> YOUR TASK
From the records below, take each line where the string "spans" shows up and copy it.

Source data
=== Section Start ===

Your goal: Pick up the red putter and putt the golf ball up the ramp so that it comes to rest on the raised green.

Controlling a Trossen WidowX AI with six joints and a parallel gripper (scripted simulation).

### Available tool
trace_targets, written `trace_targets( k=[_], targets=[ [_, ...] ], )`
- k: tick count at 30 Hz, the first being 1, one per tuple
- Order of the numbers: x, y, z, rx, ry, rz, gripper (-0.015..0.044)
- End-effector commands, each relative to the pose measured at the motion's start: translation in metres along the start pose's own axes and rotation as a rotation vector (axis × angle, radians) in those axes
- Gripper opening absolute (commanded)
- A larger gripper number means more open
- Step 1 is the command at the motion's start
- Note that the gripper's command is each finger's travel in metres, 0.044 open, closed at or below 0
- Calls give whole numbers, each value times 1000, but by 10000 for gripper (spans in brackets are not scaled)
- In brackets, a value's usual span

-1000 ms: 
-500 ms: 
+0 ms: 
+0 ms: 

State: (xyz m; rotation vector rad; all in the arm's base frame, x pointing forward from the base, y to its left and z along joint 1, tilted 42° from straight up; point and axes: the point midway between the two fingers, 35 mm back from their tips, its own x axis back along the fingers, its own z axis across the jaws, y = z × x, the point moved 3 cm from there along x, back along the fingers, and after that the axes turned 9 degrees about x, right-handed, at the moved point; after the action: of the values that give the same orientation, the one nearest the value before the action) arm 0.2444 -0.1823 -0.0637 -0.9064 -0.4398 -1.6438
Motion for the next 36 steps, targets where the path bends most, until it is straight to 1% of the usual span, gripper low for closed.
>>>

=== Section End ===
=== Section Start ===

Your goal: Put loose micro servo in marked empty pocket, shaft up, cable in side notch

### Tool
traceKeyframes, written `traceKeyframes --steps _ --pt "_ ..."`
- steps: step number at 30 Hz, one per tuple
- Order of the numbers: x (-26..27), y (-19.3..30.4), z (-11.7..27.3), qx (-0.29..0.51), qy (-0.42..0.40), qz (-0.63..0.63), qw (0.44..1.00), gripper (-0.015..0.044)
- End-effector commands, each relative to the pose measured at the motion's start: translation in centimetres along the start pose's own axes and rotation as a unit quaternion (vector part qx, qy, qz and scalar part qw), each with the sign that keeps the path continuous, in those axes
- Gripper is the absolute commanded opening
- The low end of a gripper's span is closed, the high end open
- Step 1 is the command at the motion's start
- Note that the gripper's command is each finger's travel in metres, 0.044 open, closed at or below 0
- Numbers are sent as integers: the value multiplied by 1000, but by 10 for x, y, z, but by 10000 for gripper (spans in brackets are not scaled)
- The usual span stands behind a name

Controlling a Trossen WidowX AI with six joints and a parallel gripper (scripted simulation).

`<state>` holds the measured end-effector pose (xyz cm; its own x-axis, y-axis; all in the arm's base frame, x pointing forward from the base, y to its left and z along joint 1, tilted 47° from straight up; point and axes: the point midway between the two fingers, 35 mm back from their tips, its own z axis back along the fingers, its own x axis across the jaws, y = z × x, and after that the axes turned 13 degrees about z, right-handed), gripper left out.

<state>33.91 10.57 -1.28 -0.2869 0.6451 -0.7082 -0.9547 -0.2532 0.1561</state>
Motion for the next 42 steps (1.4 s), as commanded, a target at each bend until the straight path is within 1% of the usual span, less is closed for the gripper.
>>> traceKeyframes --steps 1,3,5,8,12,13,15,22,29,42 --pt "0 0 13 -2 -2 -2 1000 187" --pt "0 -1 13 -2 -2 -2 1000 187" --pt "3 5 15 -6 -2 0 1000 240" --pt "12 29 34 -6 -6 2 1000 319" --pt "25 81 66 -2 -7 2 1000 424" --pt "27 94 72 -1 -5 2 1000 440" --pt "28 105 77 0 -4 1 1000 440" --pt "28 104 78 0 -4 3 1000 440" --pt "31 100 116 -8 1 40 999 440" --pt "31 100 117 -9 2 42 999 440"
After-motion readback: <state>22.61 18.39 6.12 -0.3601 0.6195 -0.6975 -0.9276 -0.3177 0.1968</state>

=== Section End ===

> ANSWER SECTION
- Calls give whole numbers, each value times 1000, but by 10000 for gripper (spans in brackets are not scaled)
- Numbers are sent as integers: the value multiplied by 1000, but by 10 for x, y, z, but by 10000 for gripper (spans in brackets are not scaled)

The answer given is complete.